The theoretical and experimental studies on the quantum effects of molecule-magnet systems are not only of fundamental importance in modern physics, but also lead to the potential applications in information storage, quantum computing and quantum information process. Especially, the supermolecule-dimer is an excellent candidate in designing the quantum computing devices. This paper is devoted to three aspects of the theoretical investigations on the quantum effects of the magnetic molecule-dimer. After a brief indtroduction of the theoretical and experimental studies in the literature we , firstly, study the multi-high-frequency electron paramagnetic resonance(EPR) transitions in the supermolecule-dimer [Mn₄]₂ employing the high-order perturbation method and obtain the high-order corrections of level splitting.
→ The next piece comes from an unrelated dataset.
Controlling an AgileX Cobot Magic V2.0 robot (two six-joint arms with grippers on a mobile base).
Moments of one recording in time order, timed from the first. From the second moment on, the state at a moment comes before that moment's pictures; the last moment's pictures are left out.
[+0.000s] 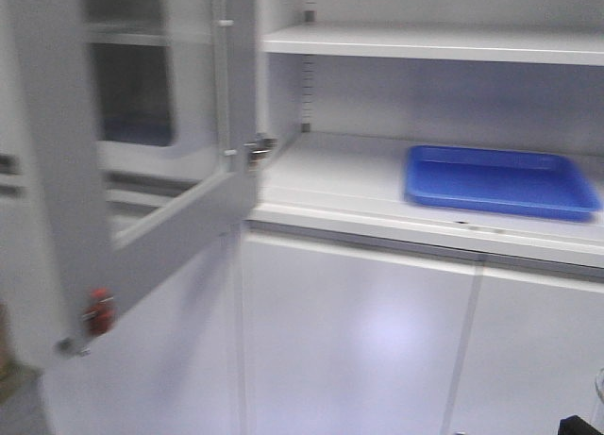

The EPR-peak positions are calculated in terms of the eigenstates at various frequencies. From the best fit of theoretical level splittings with the measured values we obtain the anisotropy constant and exchange coupling which are in agreement with the corresponding values of experimental observation. Our theoretical studies shine more light on the prediction of Hill et al that the two Mn₄ units within the dimer are coupled quantum mechanically by the antiferromagnetic exchange interaction and the supermolecule-dimer behaviors in analogy with artificially fabricated quantum dots. Next, we study the entanglement in the supermolecule-dimer [Mn₄]₂ with respect to energy eigenvectors. The conventional von Neumann entropy as a function of the exchange-coupling is calculated explicitly for all eigenstates with the quantum number range from M=M₁+M₂=-9 to 0. It is shown that the von Neumann entropy is not a monotonic function of the coupling strength. We also present the time-evolution of entanglement from various initial states. Finally, we investigate quantum dynamics and geometric phase of the spin dimer. An exact solution of time-dependent Schrodinger equation for two coupled spins of arbitrary values in a rotating magnetic field is obtained by means of a time-dependent gauge transformation technique. The AA phase and time-evolution operator are obtained explicitly. We also explain how the Berryphase comes out from the exact solution as a consequence of slow rotation of the driving field.